Its an exciting time to be studying computational sustainability. Following a number of early pioneers in computational sustainability research and a swell of support in policy, corporate, and military circles for "green" ICT, the founding of an institute, conferences and conference tracks in 2008-2009 appear to have been seminal in growing computational sustainability. Nonetheless, in this still nascent field there are uncountable sustainability-related applications to be explored, with computing and mathematical theory yet to be developed. In the conceptual framework of 1st, 2nd, 3rd order effects of the OECD and others, most of the research opportunities will relate to the higher order effects of AI, for example, the 2nd order effects of intelligent planning/routing/scheduling software that reduces travel time and idling in a smart street system, all the way to the highest order effects of changing the way that humans, in conjunction with smart tools, think -- in ways that are evidence-based, strategic, long-term, and for the collective good.
How to Use this Book
This book is intended as a laboratory text, with sustainability-relevant AI exercises and projects, to accompany a standard or personalized course of study in AI. This text is not an AI textbook. The contributions of AI projects and exercises will include sustainability-relevant background as appropriate, and perhaps rudimentary AI summary material at the discretion of authors, and by editors who worry about transitions and readability. Contributions will, however, almost certainly contain pointers to the necessary AI prerequisite concepts in other sources, except perhaps in cases where part of the exercise is to determine the AI relevancy to a sustainability problem.
As you make progress through an AI course of study, look for the relevant AI topics in the table of contents and/or index, then look at the sustainability assignments that accompany this material. Inversely, should you read about a sustainability topic in another setting, likewise look it up, and see what in the AI world is relevant to it or approximations of the topic.
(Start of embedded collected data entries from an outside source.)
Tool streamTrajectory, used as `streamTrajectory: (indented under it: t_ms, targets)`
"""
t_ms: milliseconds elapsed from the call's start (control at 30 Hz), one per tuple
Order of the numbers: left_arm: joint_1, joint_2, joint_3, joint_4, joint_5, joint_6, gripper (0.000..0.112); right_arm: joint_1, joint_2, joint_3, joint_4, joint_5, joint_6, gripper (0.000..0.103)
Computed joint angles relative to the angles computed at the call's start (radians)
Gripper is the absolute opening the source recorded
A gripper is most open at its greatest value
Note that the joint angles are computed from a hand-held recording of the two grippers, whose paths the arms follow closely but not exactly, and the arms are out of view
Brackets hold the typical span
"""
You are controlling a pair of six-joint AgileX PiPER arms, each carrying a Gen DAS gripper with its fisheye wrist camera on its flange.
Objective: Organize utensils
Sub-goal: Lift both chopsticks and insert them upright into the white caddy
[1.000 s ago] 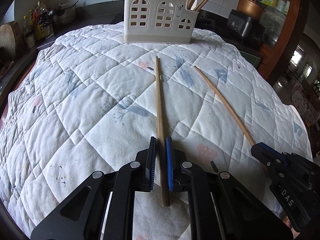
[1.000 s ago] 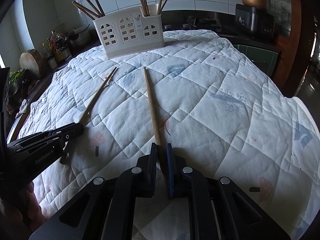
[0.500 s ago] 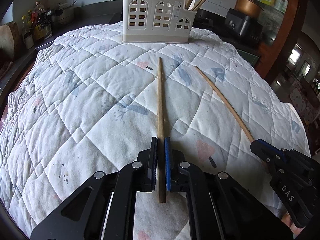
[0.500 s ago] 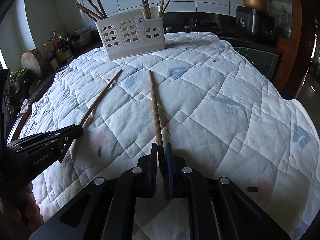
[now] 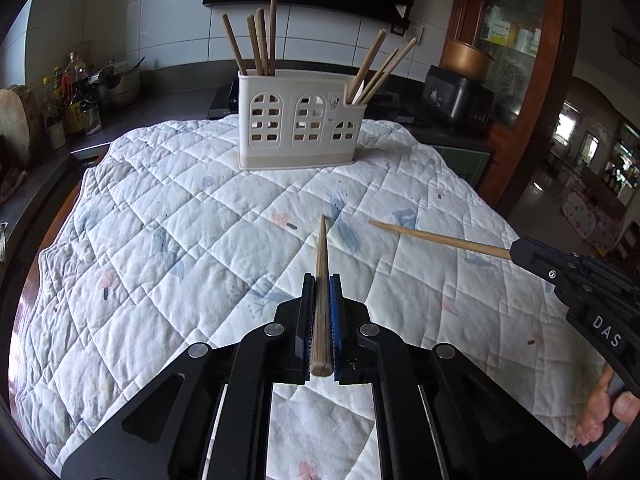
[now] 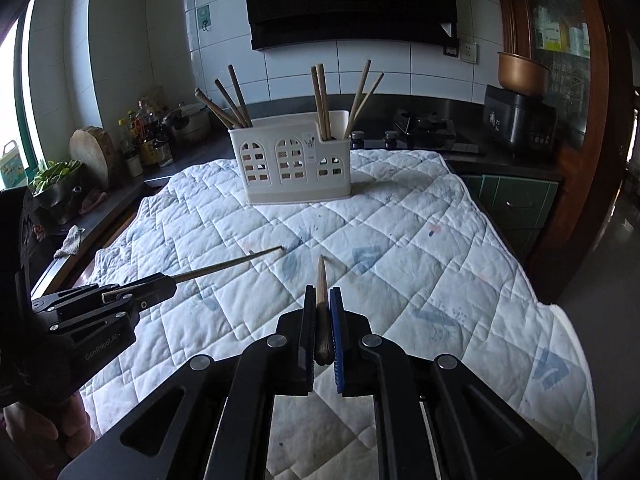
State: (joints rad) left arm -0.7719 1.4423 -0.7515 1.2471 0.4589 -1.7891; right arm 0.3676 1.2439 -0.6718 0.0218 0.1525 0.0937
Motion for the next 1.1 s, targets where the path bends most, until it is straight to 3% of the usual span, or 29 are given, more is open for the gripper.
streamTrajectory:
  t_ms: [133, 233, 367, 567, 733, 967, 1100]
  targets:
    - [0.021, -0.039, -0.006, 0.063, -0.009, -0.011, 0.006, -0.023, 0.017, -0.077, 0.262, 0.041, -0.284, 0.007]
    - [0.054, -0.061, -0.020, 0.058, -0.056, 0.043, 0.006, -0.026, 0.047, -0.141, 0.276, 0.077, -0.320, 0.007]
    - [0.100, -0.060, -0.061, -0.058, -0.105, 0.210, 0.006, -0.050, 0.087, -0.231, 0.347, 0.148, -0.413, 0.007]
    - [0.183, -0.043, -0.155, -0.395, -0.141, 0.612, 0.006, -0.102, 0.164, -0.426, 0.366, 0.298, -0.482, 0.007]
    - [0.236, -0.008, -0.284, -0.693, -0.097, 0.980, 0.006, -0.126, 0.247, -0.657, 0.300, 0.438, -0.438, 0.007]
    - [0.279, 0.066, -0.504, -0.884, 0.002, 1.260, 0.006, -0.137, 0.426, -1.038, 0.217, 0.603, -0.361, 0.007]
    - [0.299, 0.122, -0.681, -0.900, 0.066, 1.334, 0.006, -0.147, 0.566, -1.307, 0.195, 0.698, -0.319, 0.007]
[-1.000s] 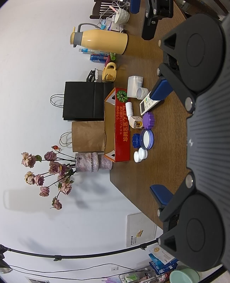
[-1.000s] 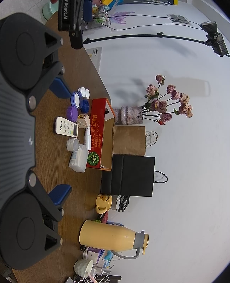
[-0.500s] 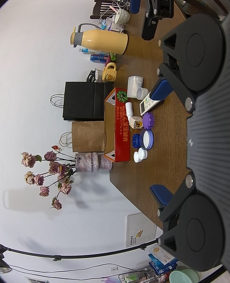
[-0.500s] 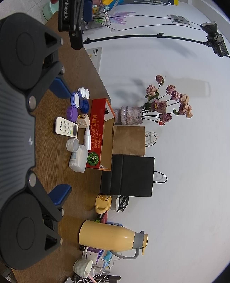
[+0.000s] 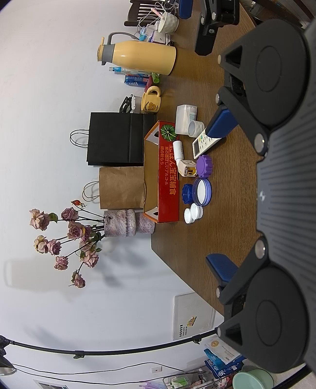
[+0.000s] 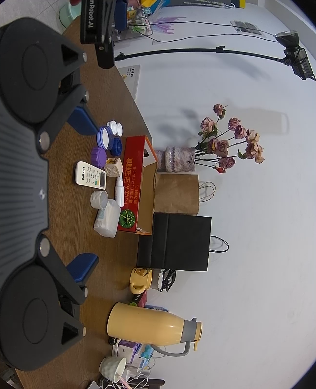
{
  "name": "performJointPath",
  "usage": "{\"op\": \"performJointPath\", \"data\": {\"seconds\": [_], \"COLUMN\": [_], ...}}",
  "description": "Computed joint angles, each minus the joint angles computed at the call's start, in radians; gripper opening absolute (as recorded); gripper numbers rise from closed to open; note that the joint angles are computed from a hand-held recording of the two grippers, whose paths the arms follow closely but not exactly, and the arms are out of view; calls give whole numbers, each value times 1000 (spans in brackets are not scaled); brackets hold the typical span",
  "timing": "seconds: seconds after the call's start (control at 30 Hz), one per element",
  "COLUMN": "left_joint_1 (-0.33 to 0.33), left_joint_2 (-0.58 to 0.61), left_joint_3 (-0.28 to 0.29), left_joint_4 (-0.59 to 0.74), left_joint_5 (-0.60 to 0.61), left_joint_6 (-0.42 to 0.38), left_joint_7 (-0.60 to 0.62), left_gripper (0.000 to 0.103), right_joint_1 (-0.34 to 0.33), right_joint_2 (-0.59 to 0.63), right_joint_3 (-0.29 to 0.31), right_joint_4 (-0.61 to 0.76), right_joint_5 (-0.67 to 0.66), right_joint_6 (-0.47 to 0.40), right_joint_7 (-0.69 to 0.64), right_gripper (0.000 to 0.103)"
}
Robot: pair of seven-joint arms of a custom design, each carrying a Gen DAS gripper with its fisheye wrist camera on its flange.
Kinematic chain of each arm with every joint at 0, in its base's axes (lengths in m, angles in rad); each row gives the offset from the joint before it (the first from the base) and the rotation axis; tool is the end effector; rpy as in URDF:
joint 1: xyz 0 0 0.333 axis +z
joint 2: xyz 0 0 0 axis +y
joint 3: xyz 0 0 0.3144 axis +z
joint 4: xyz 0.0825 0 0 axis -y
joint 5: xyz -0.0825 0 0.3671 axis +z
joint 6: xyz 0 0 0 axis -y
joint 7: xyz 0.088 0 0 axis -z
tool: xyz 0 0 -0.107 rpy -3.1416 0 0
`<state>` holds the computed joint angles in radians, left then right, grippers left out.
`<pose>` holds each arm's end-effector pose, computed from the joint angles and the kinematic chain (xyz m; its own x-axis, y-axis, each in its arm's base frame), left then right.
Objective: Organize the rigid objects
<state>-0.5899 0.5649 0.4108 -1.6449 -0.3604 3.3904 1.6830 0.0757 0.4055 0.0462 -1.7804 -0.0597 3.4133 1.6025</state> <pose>0.6882 -0.1557 0.4693 -0.0731 -0.9971 -0.0216 -0.3284 0.0445 -0.9435 0.6723 0.0837 0.4919 0.1414 -0.9899 0.0007 -0.3329 -0.0482 -0.9417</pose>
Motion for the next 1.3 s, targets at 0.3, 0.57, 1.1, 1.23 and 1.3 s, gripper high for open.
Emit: {"op": "performJointPath", "data": {"seconds": [0.3, 0.57, 1.1, 1.23, 1.3], "left_joint_1": [-1, -7, 5, 12, 17], "left_joint_2": [0, -1, 29, 50, 63], "left_joint_3": [1, 3, 13, 20, 23], "left_joint_4": [-1, -5, 42, 72, 93], "left_joint_5": [-3, -6, 59, 91, 112], "left_joint_6": [0, 1, -44, -64, -78], "left_joint_7": [1, 2, -82, -122, -147], "left_gripper": [103, 103, 103, 103, 103], "right_joint_1": [4, -13, -7, -4, -7], "right_joint_2": [0, 1, 42, 55, 64], "right_joint_3": [-3, 13, 10, 9, 10], "right_joint_4": [0, -9, 58, 78, 92], "right_joint_5": [4, -6, -1, 6, 9], "right_joint_6": [1, 8, -41, -57, -65], "right_joint_7": [-4, -2, -15, -22, -27], "right_gripper": [103, 103, 103, 103, 103]}}
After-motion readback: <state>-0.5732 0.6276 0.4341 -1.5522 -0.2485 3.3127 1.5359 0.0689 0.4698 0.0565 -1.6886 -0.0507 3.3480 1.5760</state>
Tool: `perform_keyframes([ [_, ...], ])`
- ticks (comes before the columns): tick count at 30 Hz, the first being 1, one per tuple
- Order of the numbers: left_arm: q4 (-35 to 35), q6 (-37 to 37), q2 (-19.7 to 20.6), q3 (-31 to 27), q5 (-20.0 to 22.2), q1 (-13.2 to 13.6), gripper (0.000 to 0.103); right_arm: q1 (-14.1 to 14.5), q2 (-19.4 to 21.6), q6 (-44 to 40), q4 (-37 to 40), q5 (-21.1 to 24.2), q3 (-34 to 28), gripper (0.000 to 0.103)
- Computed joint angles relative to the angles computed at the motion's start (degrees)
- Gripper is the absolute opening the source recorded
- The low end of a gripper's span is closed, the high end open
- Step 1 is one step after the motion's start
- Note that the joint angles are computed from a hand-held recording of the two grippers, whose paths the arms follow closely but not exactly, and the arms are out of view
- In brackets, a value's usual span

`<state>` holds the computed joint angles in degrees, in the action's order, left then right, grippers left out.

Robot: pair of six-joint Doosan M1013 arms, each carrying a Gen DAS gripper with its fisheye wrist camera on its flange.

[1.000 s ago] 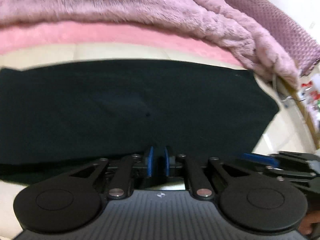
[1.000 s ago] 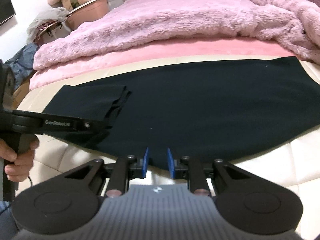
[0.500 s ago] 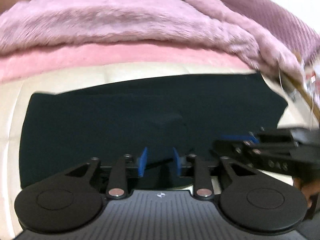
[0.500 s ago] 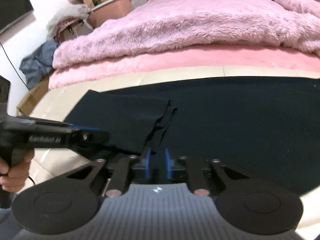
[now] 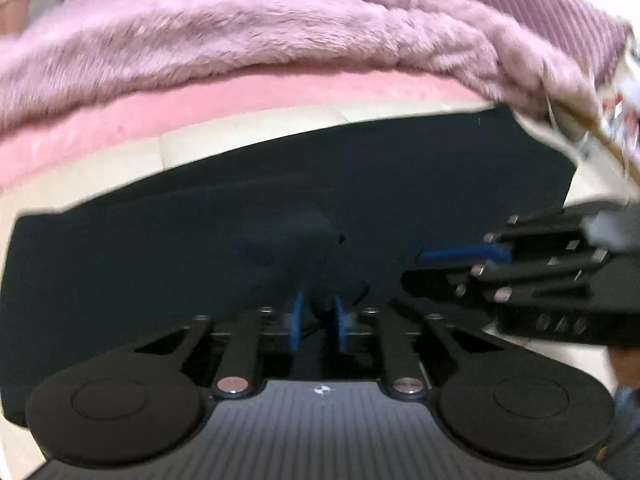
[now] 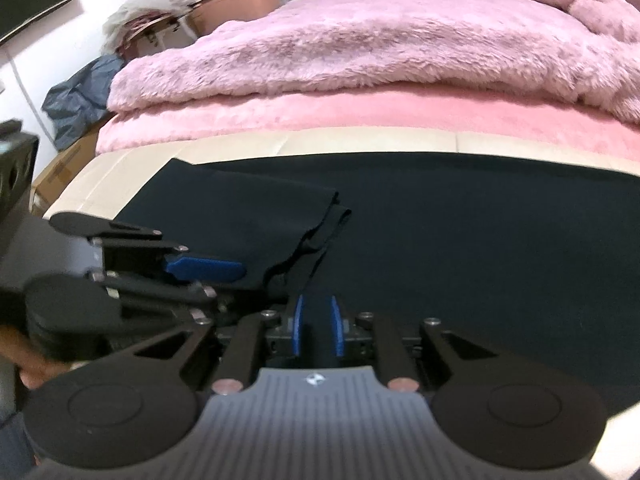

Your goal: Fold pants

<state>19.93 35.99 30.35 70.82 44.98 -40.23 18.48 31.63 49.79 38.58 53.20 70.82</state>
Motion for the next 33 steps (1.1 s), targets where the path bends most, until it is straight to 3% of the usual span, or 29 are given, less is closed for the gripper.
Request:
perform_keyframes([
  [4, -4.3, -2.4, -1.7, 2.6, -5.2, 1.5, 0.008, 0.1, 1.1, -2.4, 0.6, 1.8, -1.6, 0.012],
  [8, -1.4, -9.4, -2.9, 3.8, -7.5, 1.7, 0.005, 0.3, 2.2, -3.8, 2.2, 3.2, -3.4, 0.014],
  [15, 3.5, -11.8, -3.9, 3.2, -7.3, 1.7, 0.005, 1.4, 5.2, 0.0, 1.6, 6.1, -7.4, 0.015],
  [18, 3.7, -10.3, -3.9, 2.6, -6.9, 1.9, 0.004, 1.4, 6.1, 2.0, 2.2, 7.3, -8.1, 0.013],
  [19, 3.4, -9.8, -3.9, 2.4, -6.9, 2.0, 0.004, 1.3, 6.1, 2.5, 2.6, 7.3, -8.0, 0.000],
  [22, 1.4, -7.7, -3.9, 2.2, -7.4, 2.4, 0.004, 0.8, 5.3, 1.8, 4.4, 6.7, -7.2, 0.000],
  [25, -1.2, -3.4, -3.5, 0.9, -6.3, 2.6, 0.004, 0.1, 4.6, 0.7, 5.5, 9.0, -7.2, 0.000],
  [28, -5.8, 2.8, -2.6, -0.7, -4.3, 2.9, 0.004, -0.4, 4.7, 2.0, 4.8, 12.8, -7.9, 0.000],
  [33, -12.5, 11.3, -0.5, -3.2, -0.7, 3.1, 0.003, -0.2, 5.0, 5.5, 0.3, 15.2, -8.1, 0.000],
])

As a Wikibook, this text is open to change and addition by anyone, and as such adheres to most of the eleven tenets of a Sustainability Code advocated by McElroy, to include acceptance of fallibility, transparency, inclusiveness, questioning, and the growth of knowledge. The interested reader might ask, however, whether the tenet of internalization is achieved, and if so, how? Readers who feel so drawn are encouraged to read the guide for contributors and add to the text. While polished text is nice and desirable, it is ok to let others do some of the polishing -- in fact, imperfect text gives others an easy entry point for contributing to the project. This is not to suggest that a contributor deliberately make mistakes, but only that its perfectly fine at some point to let go, allowing others to help with the editing and content.
This book is expected to grow for a good, long time, possibly moving beyond a laboratory text for AI, through both evolution or reproduction.